#### Excerpted data
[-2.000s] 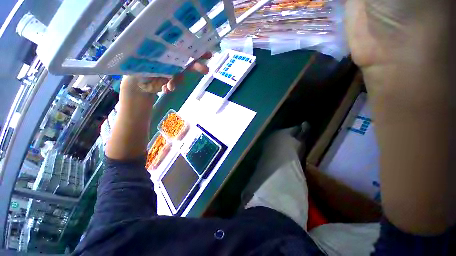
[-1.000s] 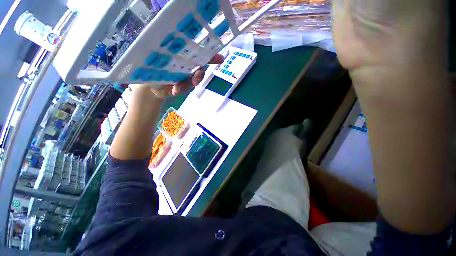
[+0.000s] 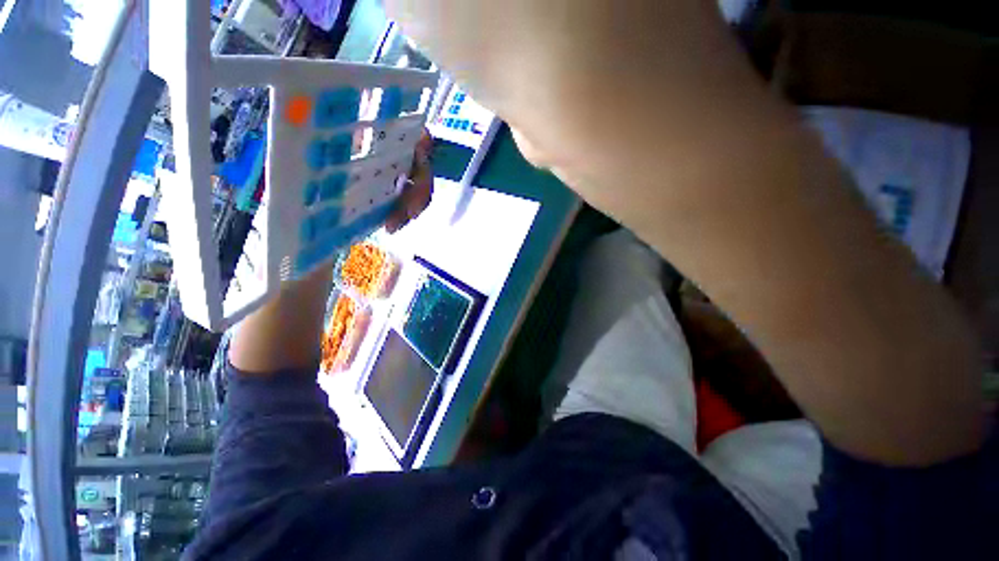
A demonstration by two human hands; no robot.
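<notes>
A white front housing [image 3: 247, 68] with rows of teal-blue keys and one orange key is held up, tilted, at the upper left. My left hand [image 3: 412, 189] grips its lower right edge, with fingertips showing beside the keys; the rest of the hand is behind the housing. My right forearm crosses the upper right, and my right hand [image 3: 487, 66] is cut off by the top edge and blurred. Its fingers are not visible. Another white keyed housing [image 3: 464, 118] lies on the bench, partly hidden behind my right hand.
Two clear tubs with orange parts [image 3: 366, 270] stand on a white sheet [image 3: 493, 225] on the green bench. Beside them lies a device unit with dark and teal panels [image 3: 401, 386]. An open carton at the right holds a white keyed piece [image 3: 893, 181].
The held housing has turned, so its key face shows more and its window end hangs lower. My right arm has moved left across the view, towards the housing.
</notes>
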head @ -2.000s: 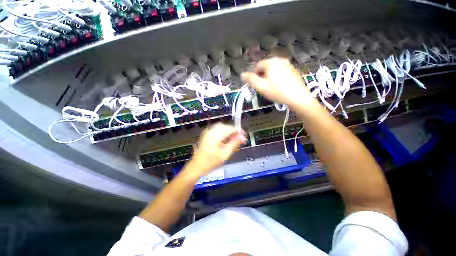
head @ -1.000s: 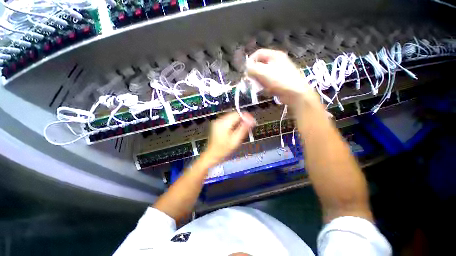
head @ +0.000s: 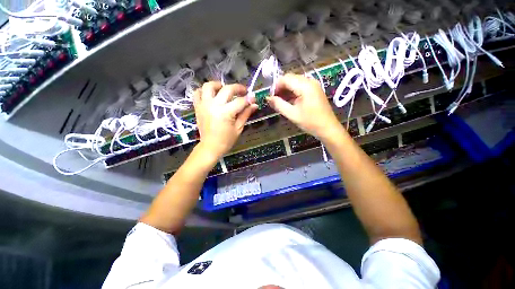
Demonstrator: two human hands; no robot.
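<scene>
My left hand (head: 221, 115) and my right hand (head: 305, 104) are close together over the green load test board (head: 333, 73). A white output cable (head: 270, 66) loops up between them, and the fingertips of both hands pinch it. The connector at its end is hidden or too small to tell. White coiled cables (head: 370, 68) hang over the board to the right of my hands. More white cables (head: 164, 107) lie along the board to the left, with ends at the board.
White adapters (head: 305, 45) stand in rows on the shelf behind the board. Upper boards with red parts (head: 104, 27) are at the top left. Below are another green board strip (head: 257, 153) and a blue bin (head: 271, 196) holding small white items. Another blue bin (head: 490, 148) is at the right.
My left hand has moved up to the board beside my right hand. The cable that ran down between the hands now loops above the fingertips. The view has shifted slightly.
</scene>
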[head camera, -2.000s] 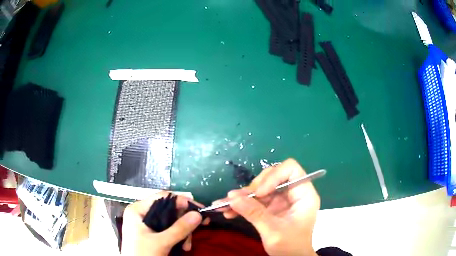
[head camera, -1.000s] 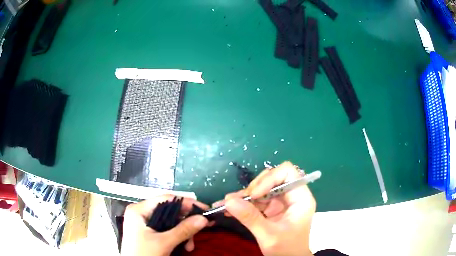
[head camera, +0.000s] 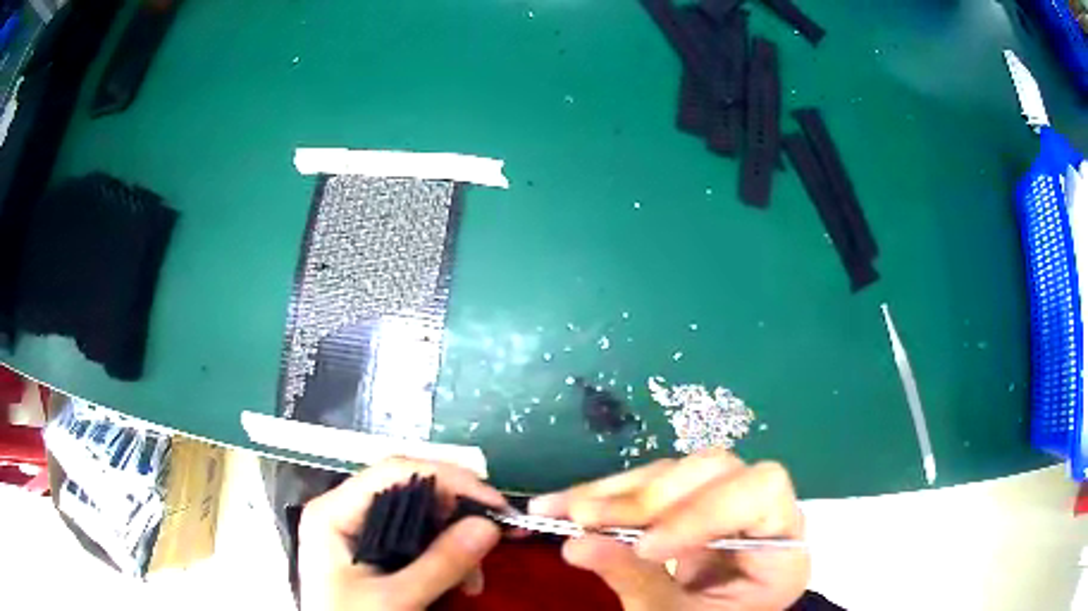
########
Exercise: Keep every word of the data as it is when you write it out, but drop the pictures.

Exercise response:
[-2.000s] 
[-1.000s] 
[+0.000s] 
A demonstration by two human hands; no robot.
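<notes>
A white front housing [image 3: 247, 68] with rows of teal-blue keys and one orange key is held up, tilted, at the upper left. My left hand [image 3: 412, 189] grips its lower right edge, with fingertips showing beside the keys; the rest of the hand is behind the housing. My right forearm crosses the upper right, and my right hand [image 3: 487, 66] is cut off by the top edge and blurred. Its fingers are not visible. Another white keyed housing [image 3: 464, 118] lies on the bench, partly hidden behind my right hand.
Two clear tubs with orange parts [image 3: 366, 270] stand on a white sheet [image 3: 493, 225] on the green bench. Beside them lies a device unit with dark and teal panels [image 3: 401, 386]. An open carton at the right holds a white keyed piece [image 3: 893, 181].
The held housing has turned, so its key face shows more and its window end hangs lower. My right arm has moved left across the view, towards the housing.
</notes>
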head @ -2.000s: 
head @ -1.000s: 
head @ +0.000s: 
Demonstrator: two human hands; no robot.
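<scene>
My left hand (head: 221, 115) and my right hand (head: 305, 104) are close together over the green load test board (head: 333, 73). A white output cable (head: 270, 66) loops up between them, and the fingertips of both hands pinch it. The connector at its end is hidden or too small to tell. White coiled cables (head: 370, 68) hang over the board to the right of my hands. More white cables (head: 164, 107) lie along the board to the left, with ends at the board.
White adapters (head: 305, 45) stand in rows on the shelf behind the board. Upper boards with red parts (head: 104, 27) are at the top left. Below are another green board strip (head: 257, 153) and a blue bin (head: 271, 196) holding small white items. Another blue bin (head: 490, 148) is at the right.
My left hand has moved up to the board beside my right hand. The cable that ran down between the hands now loops above the fingertips. The view has shifted slightly.
</scene>
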[head camera, -2.000s] 
[head camera, -1.000s] 
[head camera, +0.000s] 

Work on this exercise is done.